Look below for the line containing "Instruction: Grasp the"; from there through the line containing "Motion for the", both lines included, please set down each line exactly and nothing else.

═══

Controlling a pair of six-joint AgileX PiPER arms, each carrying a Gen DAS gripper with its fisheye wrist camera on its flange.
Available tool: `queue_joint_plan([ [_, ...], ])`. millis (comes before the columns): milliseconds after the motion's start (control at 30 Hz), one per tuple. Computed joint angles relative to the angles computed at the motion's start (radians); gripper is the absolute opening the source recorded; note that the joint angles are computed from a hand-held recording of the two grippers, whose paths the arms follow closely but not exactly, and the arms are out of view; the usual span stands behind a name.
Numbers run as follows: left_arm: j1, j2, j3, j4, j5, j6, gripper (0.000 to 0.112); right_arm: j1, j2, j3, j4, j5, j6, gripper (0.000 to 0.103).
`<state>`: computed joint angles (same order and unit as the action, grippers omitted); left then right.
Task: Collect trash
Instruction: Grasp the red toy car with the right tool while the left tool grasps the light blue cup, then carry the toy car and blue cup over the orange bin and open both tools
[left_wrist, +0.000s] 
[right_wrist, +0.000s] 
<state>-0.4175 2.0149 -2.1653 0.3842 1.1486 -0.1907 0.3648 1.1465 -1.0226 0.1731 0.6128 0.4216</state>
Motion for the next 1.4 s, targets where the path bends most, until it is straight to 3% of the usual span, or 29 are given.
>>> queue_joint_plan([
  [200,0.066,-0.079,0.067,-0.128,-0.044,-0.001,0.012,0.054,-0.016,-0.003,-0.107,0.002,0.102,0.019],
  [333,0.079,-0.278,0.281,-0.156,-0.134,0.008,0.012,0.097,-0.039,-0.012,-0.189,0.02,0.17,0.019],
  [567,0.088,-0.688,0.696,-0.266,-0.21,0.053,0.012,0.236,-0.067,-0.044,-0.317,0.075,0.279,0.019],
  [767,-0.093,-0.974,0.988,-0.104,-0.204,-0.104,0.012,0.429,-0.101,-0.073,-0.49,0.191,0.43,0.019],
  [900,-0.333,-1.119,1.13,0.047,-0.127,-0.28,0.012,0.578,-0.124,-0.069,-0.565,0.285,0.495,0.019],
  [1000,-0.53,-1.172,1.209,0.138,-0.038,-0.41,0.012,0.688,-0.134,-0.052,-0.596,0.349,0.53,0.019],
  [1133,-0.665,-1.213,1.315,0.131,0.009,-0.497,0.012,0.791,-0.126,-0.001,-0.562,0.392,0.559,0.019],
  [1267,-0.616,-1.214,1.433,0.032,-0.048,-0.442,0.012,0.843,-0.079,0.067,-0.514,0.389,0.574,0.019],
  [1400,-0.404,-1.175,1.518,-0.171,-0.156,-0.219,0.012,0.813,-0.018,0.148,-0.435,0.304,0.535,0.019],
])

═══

* Response
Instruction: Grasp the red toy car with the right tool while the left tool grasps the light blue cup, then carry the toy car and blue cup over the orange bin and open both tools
[left_wrist, +0.000s] 
[right_wrist, +0.000s] 
<state>-0.4175 2.0149 -2.1653 0.3842 1.1486 -0.1907 0.3648 1.1465 -1.0226 0.1731 0.6128 0.4216</state>
Motion for the next 1.4 s, targets where the path bends most, until it is straight to 3% of the usual span, or 29 are given.

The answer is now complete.